Regardless of the chosen form of loading the command code, this implementation is also truly secure, in that the developer who adds a new command implementation file has access only to those variables which are passed to the code via the execdict dictionary. This contrasts with the C implementation, which, for the same modification, would require a developer to open up the guts of the machine, giving him the ability to introduce any number of errors.
A developer who adds a new command to those supported by the application is also able to test his enhancements in a live environment as soon as he wishes to do so, and the lead-time for introduction of new features is nearly eliminated.
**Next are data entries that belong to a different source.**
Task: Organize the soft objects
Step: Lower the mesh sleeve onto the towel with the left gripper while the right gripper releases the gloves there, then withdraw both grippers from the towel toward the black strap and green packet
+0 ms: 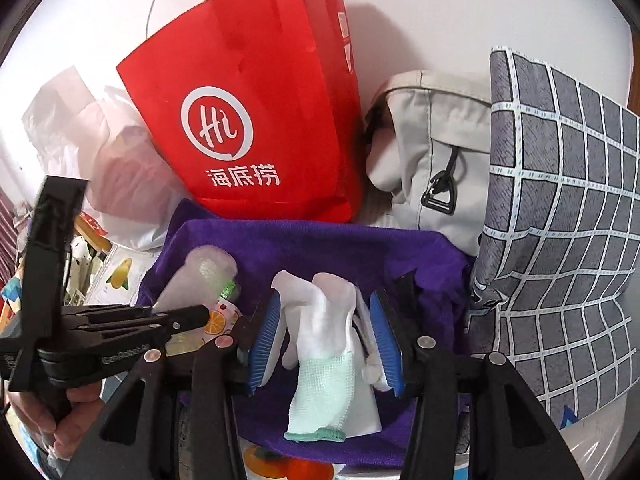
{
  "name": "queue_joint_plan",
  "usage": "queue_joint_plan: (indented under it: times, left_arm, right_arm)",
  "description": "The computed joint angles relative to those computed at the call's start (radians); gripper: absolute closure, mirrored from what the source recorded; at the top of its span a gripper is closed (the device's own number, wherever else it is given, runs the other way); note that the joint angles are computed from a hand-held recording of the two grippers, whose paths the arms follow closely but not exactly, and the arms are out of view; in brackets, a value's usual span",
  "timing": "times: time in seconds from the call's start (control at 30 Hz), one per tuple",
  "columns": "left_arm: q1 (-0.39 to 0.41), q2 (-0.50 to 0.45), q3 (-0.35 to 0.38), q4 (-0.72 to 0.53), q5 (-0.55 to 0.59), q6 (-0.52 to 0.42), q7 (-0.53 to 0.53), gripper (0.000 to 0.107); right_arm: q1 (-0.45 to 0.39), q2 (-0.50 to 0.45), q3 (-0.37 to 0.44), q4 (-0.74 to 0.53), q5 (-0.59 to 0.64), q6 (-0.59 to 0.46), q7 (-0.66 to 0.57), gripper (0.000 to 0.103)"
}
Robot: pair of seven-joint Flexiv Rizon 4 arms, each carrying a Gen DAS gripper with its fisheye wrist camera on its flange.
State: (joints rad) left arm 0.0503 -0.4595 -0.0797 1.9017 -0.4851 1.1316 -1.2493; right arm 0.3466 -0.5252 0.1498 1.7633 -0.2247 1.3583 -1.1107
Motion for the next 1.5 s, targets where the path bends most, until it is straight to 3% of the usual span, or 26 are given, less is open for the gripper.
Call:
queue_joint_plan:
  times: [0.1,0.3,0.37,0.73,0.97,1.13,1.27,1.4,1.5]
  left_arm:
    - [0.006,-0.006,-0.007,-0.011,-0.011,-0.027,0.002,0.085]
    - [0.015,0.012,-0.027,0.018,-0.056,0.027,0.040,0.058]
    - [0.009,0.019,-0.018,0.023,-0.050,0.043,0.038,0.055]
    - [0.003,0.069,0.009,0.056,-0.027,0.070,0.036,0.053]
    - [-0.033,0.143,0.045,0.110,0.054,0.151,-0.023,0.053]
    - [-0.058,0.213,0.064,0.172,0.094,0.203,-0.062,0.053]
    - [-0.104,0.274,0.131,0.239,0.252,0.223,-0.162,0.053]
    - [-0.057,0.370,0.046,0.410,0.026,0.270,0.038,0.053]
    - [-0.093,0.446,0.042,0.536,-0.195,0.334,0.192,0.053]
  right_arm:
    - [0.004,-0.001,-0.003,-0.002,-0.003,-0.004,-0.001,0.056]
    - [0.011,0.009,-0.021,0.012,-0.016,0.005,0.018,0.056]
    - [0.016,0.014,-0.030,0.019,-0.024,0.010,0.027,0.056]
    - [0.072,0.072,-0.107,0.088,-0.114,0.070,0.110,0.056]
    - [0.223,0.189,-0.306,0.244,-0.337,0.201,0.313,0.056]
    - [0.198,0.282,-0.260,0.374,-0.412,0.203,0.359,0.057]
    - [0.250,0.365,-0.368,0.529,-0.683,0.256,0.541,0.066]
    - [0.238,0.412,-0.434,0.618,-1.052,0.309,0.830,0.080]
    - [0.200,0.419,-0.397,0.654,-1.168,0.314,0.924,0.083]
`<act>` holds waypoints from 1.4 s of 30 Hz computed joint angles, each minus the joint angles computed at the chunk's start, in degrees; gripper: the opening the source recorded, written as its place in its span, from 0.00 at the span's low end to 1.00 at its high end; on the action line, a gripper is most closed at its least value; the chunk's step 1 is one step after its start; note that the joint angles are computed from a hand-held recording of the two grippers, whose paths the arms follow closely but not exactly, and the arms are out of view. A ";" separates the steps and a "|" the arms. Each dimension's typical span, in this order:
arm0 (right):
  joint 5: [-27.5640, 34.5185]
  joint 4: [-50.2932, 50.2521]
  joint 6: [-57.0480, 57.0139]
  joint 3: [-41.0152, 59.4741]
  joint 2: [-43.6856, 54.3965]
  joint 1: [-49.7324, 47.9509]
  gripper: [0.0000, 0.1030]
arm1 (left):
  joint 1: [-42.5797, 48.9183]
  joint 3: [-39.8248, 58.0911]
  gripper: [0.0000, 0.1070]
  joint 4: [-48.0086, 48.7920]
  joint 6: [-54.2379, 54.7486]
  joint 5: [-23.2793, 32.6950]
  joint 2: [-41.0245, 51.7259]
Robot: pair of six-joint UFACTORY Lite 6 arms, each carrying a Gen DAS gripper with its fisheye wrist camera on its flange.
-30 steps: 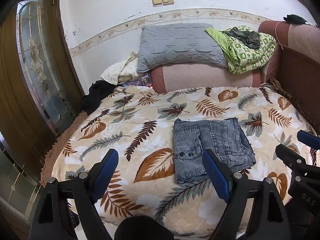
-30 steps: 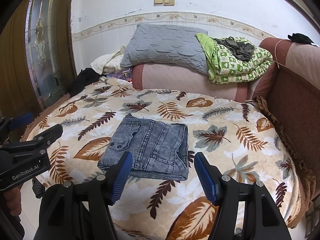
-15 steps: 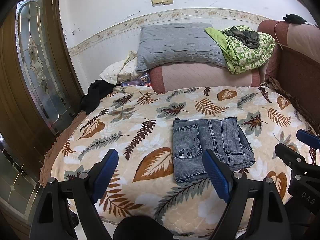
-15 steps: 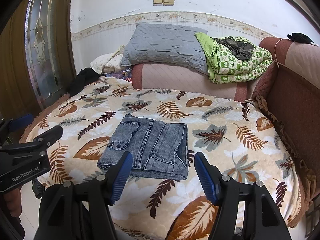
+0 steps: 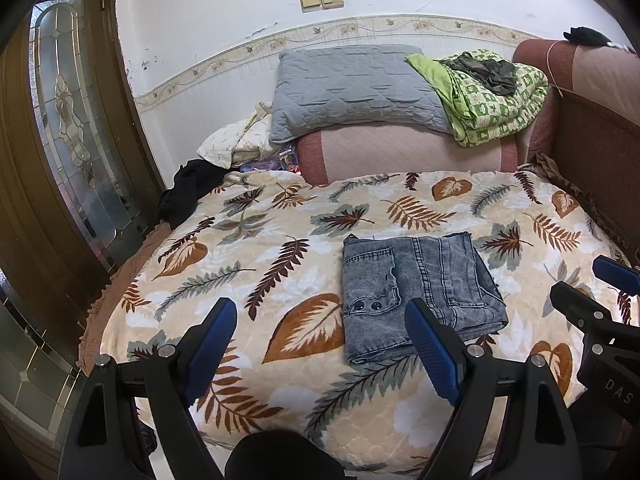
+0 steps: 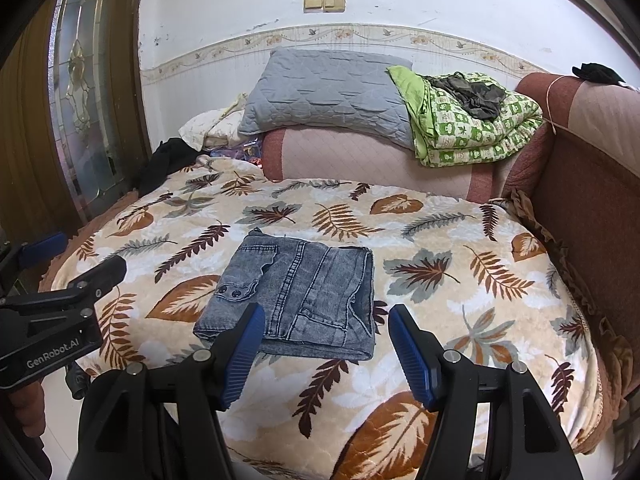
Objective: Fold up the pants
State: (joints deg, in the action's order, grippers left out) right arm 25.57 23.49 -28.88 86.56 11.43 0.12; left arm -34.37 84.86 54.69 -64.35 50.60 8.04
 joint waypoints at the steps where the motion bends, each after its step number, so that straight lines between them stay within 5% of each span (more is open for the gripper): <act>1: -0.01 0.37 -0.39 -0.10 -0.03 -0.21 0.66 | 0.08 0.00 0.81 0.00 0.02 -0.01 -0.06; 42: 0.37 3.09 -2.49 0.65 -0.59 -1.38 0.66 | -0.45 1.62 0.81 -0.67 1.26 0.52 -0.11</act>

This approach is itself extensible, of course. One of the commands supported by the application is the VARIANT command, which can alter a loaded Game object in a number of ways. The code which implements this command simply walks the list of arguments to the command, and for each one attempts to execute (again using execfile) code in a file (located in a separate segregated directory) having the the same name as the argument in question.
Yet a further application of this same technique is found in the implementation of certain of the VARIANTs which can be applied to a game. To contrive an example, a variant which, when set for a particular game, would forbids certain players from negotiating with certain others, would be implemented, like any other, by adding a Python code file which has the chosen name of the variant (let's call it restrict) to the directory in which the variant implementations are kept. The code in this file, using methods of class Game and the game variable available to it via the passed local dictionary, would add the word "restrict" to the currently loaded Game object's variant list, and also add to that list some Python code (in this example, as simple as a forbidding if statement, perhaps) which the adjudicator will locate and execute whenever a PRESS command is given. It is a simple matter to identify the few points in the course of game processing when it is appropriate to have the adjudicator search a Game object's variant list for code to be executed before proceeding. One such point is the invocation of a PRESS command, another is the advent of order adjudication, and yet a third would be the distribution of the results of a given game turn (as, for example, a variant may call for certain move results to be kept secret from certain players).
Note that these code snippets, loaded into a Game object by arguments to the VARIANT command, are persistent with the Game object (at least until the variant in question is "turned off" by a subsequent VARIANT command). This, of course, is because these "hook-catching" code fragments are actually saved to disk as part of the object, and in a readable, reloadable form. This brings us full-circle, back to the first application of execfile which was discussed in this paper.